■ **WHAT TO DO**
Only lines holding the word "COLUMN" should be copied from the material.

■ **DATA**
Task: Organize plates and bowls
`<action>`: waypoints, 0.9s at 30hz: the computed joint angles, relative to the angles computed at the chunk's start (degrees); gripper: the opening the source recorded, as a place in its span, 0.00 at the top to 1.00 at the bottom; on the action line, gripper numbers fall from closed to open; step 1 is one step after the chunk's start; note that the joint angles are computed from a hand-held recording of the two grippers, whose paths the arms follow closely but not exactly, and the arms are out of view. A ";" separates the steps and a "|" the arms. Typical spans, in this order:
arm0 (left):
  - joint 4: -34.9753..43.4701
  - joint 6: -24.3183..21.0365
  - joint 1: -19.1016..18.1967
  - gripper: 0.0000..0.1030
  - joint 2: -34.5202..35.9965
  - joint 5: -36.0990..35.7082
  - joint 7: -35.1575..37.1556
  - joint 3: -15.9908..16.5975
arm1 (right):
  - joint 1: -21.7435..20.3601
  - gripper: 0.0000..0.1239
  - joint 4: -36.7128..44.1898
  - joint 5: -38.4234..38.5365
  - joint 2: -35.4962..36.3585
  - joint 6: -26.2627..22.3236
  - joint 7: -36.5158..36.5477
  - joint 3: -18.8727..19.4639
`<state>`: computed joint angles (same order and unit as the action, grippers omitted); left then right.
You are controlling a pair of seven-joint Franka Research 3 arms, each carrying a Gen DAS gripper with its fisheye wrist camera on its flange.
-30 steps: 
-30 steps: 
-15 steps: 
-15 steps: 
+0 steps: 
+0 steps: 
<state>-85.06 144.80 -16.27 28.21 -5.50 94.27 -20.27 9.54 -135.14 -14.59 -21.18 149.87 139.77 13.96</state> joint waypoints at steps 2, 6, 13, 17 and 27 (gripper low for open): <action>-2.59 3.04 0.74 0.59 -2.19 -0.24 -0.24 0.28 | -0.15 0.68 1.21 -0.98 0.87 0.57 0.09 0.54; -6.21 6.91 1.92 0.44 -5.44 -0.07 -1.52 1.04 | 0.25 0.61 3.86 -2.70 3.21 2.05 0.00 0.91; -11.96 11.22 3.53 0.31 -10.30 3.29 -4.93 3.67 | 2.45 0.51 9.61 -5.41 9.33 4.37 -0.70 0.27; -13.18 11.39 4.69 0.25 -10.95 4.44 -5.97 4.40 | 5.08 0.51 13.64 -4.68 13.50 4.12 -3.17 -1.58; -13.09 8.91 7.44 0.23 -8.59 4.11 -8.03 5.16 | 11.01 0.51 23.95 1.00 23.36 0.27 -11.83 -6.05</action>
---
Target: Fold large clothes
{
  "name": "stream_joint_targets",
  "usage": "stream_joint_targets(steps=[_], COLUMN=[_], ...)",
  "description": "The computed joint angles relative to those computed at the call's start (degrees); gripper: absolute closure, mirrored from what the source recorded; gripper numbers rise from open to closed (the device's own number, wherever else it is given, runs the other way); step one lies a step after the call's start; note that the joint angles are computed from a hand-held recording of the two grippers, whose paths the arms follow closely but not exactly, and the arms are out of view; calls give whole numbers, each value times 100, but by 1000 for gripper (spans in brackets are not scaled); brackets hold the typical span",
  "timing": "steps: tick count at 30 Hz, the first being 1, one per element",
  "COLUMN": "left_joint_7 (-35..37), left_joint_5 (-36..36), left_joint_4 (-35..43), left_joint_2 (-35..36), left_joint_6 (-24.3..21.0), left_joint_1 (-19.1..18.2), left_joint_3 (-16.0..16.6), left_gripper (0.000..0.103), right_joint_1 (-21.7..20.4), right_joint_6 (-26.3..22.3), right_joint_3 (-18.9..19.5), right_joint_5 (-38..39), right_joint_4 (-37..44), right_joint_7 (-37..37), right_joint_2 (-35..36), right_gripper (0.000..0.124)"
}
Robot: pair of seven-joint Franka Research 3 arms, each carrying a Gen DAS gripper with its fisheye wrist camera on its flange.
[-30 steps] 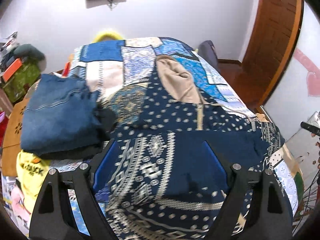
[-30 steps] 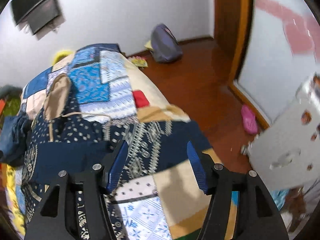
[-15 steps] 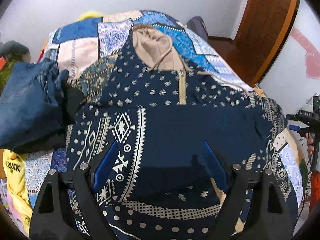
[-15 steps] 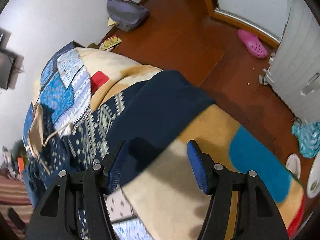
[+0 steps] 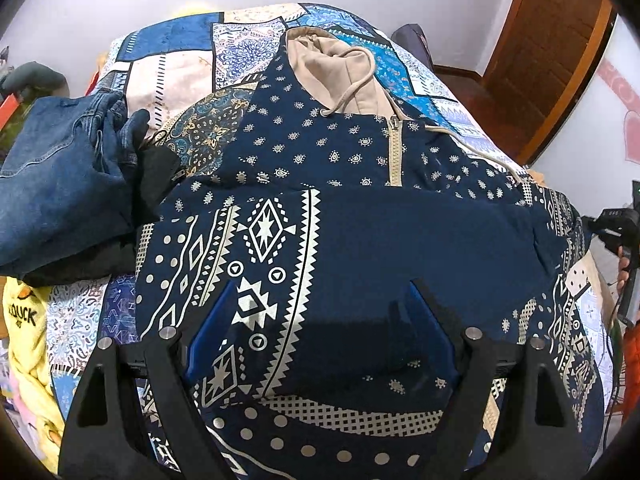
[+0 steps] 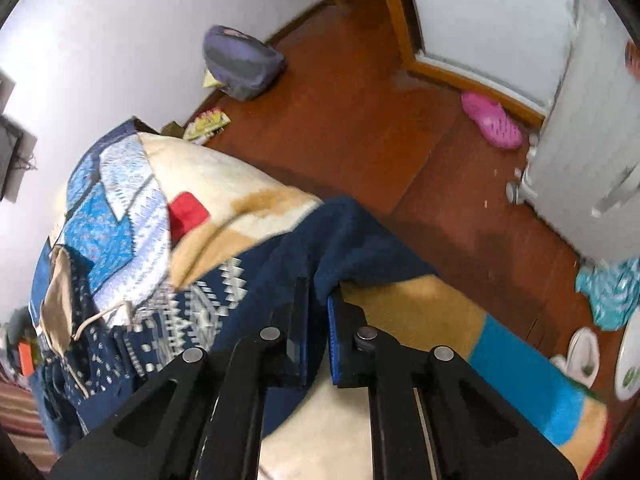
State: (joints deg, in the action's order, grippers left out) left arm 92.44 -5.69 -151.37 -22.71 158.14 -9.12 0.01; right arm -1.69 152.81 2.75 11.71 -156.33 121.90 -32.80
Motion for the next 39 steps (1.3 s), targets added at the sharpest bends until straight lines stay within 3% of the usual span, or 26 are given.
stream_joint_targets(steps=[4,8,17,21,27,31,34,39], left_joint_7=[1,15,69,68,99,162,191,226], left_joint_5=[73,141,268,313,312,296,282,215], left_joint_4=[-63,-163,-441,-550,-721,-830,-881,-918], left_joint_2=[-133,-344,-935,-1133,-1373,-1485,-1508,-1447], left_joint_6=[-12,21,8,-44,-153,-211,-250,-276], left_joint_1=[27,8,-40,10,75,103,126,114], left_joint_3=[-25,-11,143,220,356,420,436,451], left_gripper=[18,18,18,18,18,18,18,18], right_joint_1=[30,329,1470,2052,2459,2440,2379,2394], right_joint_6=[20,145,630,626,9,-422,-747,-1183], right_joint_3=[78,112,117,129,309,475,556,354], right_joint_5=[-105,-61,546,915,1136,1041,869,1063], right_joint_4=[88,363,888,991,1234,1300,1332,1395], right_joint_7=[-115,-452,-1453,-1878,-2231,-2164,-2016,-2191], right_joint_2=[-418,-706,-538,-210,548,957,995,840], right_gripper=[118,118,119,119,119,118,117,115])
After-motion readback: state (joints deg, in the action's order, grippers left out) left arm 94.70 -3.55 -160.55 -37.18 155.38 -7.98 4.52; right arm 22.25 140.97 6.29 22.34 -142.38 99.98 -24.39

■ **SOLUTION FOR THIS EXERCISE**
  "usage": "stream_joint_targets(steps=[_], COLUMN=[_], ...)",
  "COLUMN": "left_joint_7 (-35..37), left_joint_5 (-36..36), left_joint_4 (-35..43), left_joint_2 (-35..36), left_joint_6 (-24.3..21.0), left_joint_1 (-19.1..18.2), left_joint_3 (-16.0..16.6), left_gripper (0.000..0.103), right_joint_1 (-21.7..20.4), right_joint_6 (-26.3..22.3), right_joint_3 (-18.9..19.5), right_joint_5 (-38..39), right_joint_4 (-37..44), right_joint_7 (-37..37), right_joint_2 (-35..36), right_gripper (0.000..0.124)"

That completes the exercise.